这个链接里面汇集了多重数据降维的方法：https://www.jianshu.com/p/3bb2cc453df1

3.1 flatten降维

https://blog.csdn.net/brucewong0516/article/details/79185282

.flatten() ： 对数组进行降维，返回折叠后的一维数组，原数组不变

3.2 PCA降维

运用sk learn中的PCA

https://blog.csdn.net/u012162613/article/details/42192293

代码中为，对每个catgory_feature进行PCA降维，然后画出。

将不同的种类的PCA散点图拼接在一起，save。

save后需要 plt.close('all')来清空数据，免得后续受到影响。

        # save features fig of given feature
        def each_category_pca_features(img_idx,feature_value):
            # feature dimension reduction and visualize
            pca = decomposition.PCA(n_components=2)
            # from 8*80*80 to 8*6400
            # feature_flatten = np.array([feature_value.shape[1], feature_value.shape[2]])
            category_feature=feature_value[img_idx,:,:]

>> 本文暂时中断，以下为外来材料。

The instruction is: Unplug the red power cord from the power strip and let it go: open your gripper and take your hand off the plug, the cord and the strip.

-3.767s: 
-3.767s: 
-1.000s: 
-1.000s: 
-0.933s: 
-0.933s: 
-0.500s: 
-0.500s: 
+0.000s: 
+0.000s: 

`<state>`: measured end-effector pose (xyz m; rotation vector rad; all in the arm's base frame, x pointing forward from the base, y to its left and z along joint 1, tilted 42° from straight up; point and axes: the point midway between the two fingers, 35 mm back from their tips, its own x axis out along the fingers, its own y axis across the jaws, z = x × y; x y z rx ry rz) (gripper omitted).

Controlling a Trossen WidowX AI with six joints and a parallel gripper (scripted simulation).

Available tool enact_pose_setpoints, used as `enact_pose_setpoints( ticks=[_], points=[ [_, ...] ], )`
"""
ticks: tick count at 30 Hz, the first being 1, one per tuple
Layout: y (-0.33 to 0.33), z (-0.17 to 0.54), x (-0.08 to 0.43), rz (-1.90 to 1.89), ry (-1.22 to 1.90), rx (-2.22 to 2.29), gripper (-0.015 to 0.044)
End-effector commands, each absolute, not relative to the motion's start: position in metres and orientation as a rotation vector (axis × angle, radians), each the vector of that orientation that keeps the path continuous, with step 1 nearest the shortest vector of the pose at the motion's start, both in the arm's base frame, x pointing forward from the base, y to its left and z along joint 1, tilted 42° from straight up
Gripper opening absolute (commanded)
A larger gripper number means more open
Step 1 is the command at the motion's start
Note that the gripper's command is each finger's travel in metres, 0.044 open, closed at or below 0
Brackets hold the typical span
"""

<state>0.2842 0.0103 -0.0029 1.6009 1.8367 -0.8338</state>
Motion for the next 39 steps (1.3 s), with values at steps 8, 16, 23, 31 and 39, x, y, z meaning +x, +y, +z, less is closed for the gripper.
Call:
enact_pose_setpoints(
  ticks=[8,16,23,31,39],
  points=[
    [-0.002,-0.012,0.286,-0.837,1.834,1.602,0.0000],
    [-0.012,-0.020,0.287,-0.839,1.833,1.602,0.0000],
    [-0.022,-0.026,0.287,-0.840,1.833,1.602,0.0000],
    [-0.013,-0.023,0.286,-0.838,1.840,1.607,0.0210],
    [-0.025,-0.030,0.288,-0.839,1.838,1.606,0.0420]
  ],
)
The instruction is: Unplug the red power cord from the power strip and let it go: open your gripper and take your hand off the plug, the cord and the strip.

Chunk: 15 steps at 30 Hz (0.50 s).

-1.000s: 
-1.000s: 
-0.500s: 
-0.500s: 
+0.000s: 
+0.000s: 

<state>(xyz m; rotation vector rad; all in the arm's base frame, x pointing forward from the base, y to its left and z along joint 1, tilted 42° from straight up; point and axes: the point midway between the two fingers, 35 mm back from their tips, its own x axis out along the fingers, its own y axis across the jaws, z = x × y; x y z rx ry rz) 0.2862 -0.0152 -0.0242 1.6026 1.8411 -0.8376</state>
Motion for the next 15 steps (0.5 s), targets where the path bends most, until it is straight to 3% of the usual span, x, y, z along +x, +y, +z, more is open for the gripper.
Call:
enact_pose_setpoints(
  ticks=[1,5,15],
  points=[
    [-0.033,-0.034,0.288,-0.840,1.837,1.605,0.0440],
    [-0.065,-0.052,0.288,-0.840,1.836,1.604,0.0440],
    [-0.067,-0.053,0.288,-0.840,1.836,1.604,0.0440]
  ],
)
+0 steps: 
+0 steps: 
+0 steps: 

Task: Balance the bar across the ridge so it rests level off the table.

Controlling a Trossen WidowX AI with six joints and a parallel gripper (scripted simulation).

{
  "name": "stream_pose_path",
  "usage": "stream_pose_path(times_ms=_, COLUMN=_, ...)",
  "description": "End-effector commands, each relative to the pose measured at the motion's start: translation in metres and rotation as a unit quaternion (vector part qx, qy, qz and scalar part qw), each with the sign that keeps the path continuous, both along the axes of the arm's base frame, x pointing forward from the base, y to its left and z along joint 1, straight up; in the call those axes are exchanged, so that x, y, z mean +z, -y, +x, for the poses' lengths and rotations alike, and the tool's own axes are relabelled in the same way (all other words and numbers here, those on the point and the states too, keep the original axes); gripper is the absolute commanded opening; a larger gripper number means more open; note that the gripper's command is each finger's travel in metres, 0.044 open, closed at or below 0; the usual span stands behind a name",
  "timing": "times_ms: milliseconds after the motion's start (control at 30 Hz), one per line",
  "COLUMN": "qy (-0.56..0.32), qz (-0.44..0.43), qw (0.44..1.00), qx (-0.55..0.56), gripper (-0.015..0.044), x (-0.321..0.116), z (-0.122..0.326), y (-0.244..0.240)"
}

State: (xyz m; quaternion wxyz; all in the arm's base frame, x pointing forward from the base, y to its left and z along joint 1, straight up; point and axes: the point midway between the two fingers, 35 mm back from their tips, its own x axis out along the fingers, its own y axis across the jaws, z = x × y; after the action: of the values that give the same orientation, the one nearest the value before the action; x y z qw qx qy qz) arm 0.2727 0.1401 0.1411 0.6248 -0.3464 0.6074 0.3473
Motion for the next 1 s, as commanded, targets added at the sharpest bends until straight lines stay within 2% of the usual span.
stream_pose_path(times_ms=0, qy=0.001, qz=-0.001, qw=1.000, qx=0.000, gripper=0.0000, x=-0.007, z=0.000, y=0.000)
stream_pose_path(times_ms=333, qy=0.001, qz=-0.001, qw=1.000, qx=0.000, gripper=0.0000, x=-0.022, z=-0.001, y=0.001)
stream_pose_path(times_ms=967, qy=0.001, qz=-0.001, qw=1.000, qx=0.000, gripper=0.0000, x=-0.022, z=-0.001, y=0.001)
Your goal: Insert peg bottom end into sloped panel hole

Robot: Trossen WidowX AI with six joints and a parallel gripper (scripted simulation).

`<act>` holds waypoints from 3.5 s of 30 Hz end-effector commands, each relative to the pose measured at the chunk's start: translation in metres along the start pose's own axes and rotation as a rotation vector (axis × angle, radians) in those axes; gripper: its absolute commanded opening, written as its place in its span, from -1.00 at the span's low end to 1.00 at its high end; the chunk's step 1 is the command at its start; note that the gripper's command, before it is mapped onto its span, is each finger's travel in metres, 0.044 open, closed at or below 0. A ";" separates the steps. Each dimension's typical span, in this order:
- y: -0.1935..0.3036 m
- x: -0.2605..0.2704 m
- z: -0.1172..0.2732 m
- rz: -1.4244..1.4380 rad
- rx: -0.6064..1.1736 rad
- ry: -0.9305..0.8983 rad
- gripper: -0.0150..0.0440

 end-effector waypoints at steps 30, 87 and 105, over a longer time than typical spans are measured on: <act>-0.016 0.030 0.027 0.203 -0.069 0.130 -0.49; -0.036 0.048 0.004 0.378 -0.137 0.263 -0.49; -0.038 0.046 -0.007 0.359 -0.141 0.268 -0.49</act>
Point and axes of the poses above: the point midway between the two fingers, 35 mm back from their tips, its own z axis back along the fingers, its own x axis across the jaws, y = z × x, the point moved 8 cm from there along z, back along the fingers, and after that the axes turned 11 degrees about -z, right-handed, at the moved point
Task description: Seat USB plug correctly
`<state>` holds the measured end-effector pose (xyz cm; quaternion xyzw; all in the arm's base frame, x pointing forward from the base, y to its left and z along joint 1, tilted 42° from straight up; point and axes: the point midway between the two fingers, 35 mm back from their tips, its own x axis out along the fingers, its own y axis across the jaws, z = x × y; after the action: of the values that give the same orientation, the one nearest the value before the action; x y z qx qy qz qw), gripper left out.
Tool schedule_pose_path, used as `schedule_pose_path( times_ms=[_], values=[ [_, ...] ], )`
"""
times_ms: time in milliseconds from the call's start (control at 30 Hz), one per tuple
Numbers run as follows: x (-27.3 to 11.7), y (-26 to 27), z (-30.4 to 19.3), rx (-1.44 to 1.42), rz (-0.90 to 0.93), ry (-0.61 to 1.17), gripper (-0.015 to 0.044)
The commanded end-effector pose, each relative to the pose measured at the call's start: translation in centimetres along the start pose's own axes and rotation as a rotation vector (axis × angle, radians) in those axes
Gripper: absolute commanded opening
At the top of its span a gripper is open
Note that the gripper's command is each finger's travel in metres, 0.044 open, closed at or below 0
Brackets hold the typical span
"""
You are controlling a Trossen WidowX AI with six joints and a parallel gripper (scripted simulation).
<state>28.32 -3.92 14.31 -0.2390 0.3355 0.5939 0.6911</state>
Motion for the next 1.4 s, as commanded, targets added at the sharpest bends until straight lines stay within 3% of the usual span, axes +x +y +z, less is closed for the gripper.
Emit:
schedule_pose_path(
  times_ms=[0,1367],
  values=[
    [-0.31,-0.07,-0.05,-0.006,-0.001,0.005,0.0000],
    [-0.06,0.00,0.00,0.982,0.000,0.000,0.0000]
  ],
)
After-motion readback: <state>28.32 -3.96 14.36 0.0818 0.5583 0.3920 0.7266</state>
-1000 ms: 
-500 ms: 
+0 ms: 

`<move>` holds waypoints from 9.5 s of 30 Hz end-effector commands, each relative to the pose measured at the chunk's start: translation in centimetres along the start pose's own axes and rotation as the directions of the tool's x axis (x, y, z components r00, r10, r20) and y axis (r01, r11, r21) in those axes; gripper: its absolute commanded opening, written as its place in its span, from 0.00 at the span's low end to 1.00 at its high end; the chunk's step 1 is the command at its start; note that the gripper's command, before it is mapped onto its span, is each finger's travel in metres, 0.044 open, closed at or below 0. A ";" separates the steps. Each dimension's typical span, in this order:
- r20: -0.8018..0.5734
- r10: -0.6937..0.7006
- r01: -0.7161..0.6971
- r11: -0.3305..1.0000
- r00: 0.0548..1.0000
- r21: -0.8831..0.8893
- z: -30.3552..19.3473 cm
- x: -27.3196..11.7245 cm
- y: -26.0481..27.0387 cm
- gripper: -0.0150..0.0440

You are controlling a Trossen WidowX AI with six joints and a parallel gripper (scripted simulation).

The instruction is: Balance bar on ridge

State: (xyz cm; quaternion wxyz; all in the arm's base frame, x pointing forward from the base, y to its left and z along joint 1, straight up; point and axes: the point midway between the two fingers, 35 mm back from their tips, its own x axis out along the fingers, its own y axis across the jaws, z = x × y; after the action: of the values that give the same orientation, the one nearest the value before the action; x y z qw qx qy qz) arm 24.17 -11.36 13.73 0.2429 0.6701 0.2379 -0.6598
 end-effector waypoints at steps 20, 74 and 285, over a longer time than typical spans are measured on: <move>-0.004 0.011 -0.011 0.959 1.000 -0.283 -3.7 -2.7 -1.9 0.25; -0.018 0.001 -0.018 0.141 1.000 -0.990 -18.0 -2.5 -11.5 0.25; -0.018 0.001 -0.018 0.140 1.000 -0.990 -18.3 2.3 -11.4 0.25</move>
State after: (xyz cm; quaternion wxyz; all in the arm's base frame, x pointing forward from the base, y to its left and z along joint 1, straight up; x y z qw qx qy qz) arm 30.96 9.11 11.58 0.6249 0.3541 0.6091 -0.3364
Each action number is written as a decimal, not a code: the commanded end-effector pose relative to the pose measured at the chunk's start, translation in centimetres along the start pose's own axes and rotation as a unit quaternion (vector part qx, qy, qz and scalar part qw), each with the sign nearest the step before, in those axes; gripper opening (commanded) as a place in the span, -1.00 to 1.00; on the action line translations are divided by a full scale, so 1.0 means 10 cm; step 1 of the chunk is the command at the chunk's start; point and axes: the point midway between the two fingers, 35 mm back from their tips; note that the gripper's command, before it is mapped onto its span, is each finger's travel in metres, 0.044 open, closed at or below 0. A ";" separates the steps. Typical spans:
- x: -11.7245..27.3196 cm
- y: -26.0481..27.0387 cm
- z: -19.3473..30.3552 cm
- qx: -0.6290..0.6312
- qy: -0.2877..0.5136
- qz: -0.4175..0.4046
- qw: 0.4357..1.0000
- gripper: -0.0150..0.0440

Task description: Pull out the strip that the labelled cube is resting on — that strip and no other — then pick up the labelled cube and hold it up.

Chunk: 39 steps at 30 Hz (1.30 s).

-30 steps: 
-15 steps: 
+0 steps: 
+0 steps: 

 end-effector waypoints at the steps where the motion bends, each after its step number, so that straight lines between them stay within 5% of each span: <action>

            # PCA features
            X = pca.fit_transform(category_feature)
            dim0 = X[:, 0]
            dim1 = X[:, 1]
            # draw PCA results and save
            plt.scatter(dim0, dim1)

        def each_img_pca(img_idx,file_name):
            each_category_pca_features(img_idx=img_idx,feature_value=self.resnet_out_feature)
            each_category_pca_features(img_idx=img_idx, feature_value=self.inGALayer_feature)
            each_category_pca_features(img_idx=img_idx, feature_value=self.GAlyaer_out_feature)
            plt.legend(['resnet_out_feature', 'GALayer_input_feature', 'GALayer_output_feature'])
            plt.savefig(file_name)
            plt.close('all')

        if(self.save_PCA_features== True) :
            each_img_pca(img_idx=1,file_name='img_1_class_feature_pca.jpg')
            each_img_pca(img_idx=2, file_name='img_2_class_feature_pca.jpg')
            each_img_pca(img_idx=3, file_name='img_3_class_feature_pca.jpg')
            each_img_pca(img_idx=4, file_name='img_4_class_feature_pca.jpg')
            each_img_pca(img_idx=5, file_name='img_5_class_feature_pca.jpg')
            each_img_pca(img_idx=6, file_name='img_6_class_feature_pca.jpg')

3.3 绘出散点图

直接画出散点图：

import matplotlib.pyplot as plt

year=[1950,1970,1990,2010]

pop=[2.518,3.68,5.23,6.97] #2.散点图,只是用用scat函数来调用即可
plt.scatter(year,pop)

plt.show()

例如：

            # PCA features
            X = pca.fit_transform(category_feature)
            dim0 = X[:, 0]
            dim1 = X[:, 1]
            # draw PCA results and save
            plt.scatter(dim0, dim1)

3.4 三维数组展开二维数组

https://blog.csdn.net/u013044310/article/details/86383162

np.reshape(A,(a,b)) 函数即可。

用到的参数：

A:需要被重新组合的数组
(a,b): 各个维度的长度。比如要想展开成二维数组，那么(a,b)就是展开成a行b列。

3.5 清除plt数据

运行结束的时候务必加这个函数，不然plt生成的图像会叠加在一起。

https://cloud.tencent.com/developer/ask/37449

plt.close('all')

3.6 PCA的expain ration

https://blog.csdn.net/qq_36523839/article/details/82558636

除了这些输入参数外，有两个PCA类的成员值得关注。第一个是explained_variance_，它代表降维后的各主成分的方差值。方差值越大，则说明越是重要的主成分。第二个是explained_variance_ratio_，它代表降维后的各主成分的方差值占总方差值的比例，这个比例越大，则越是重要的主成分。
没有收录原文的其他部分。